- **TASK ITEM**: Reproduce the section of the listing that begins at the line containing "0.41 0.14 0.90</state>" and finishes at the line containing "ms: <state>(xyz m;". Include both end lines and nothing beyond them.

- **DATASET RECORDS**:

•••••

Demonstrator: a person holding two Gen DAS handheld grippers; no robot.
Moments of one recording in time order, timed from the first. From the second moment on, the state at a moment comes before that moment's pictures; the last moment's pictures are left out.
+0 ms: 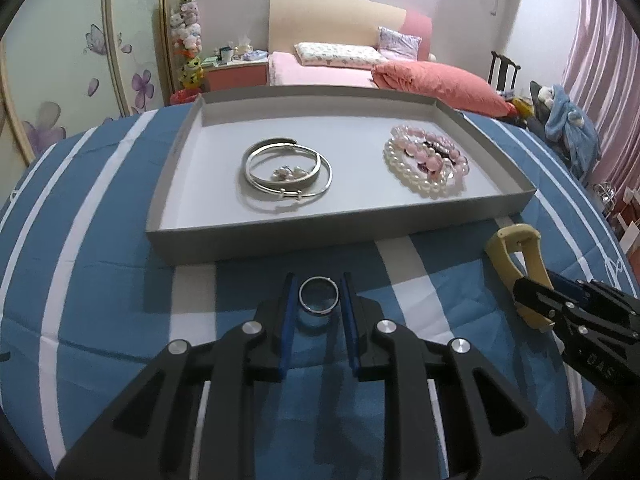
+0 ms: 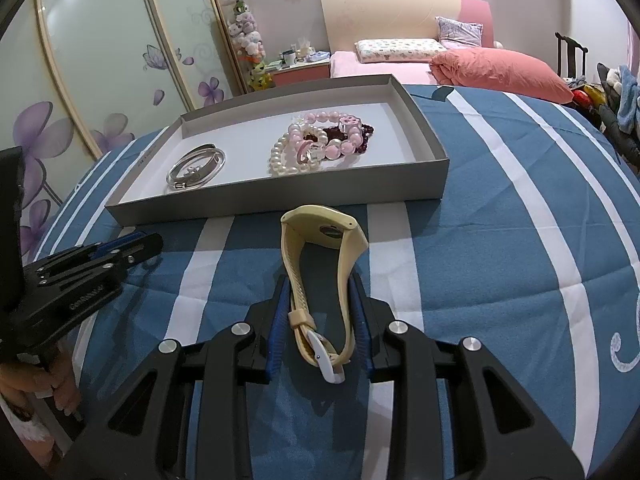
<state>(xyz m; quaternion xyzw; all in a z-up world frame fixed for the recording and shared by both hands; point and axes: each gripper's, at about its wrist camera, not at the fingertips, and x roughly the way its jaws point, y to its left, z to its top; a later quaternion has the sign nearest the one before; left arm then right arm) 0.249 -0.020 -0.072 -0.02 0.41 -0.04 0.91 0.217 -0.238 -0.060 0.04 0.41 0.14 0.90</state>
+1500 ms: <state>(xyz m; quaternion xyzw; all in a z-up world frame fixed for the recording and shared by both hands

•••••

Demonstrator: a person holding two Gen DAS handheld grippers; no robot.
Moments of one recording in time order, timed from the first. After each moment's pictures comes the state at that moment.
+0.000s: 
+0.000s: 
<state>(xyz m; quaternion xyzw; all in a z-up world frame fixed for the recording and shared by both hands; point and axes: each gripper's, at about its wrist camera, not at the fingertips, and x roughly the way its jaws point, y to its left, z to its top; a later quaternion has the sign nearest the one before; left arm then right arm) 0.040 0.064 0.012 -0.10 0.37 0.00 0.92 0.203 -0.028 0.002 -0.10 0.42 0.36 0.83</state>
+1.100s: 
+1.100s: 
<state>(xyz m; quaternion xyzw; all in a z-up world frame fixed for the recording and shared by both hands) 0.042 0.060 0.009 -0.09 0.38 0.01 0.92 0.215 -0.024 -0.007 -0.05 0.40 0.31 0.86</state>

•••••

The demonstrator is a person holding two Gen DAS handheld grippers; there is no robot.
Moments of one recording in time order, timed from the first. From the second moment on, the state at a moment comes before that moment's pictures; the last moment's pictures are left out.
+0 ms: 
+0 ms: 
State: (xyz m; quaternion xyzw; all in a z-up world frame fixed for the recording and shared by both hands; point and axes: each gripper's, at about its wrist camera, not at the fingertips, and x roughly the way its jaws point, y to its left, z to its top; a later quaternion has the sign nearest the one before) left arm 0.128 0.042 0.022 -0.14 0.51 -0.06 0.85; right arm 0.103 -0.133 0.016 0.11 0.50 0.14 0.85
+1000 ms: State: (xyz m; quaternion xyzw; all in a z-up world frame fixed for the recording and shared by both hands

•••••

- **ANSWER FOR THIS EXERCISE**:
<state>(xyz m; quaternion xyzw; all in a z-up world frame fixed for the recording and shared by both hands; point and axes: each gripper's, at about its wrist camera, not at the fingertips, and x roughly the way its jaws point, y to its left, z to its top; a later quaternion has the sign nearest the one before; left arm then right arm) 0.249 -0.020 -0.072 -0.02 0.41 -0.04 0.91 0.217 -0.238 -0.060 0.04 0.41 0.14 0.90</state>
+1500 ms: <state>(xyz m; quaternion xyzw; all in a z-up world frame fixed for the recording and shared by both hands

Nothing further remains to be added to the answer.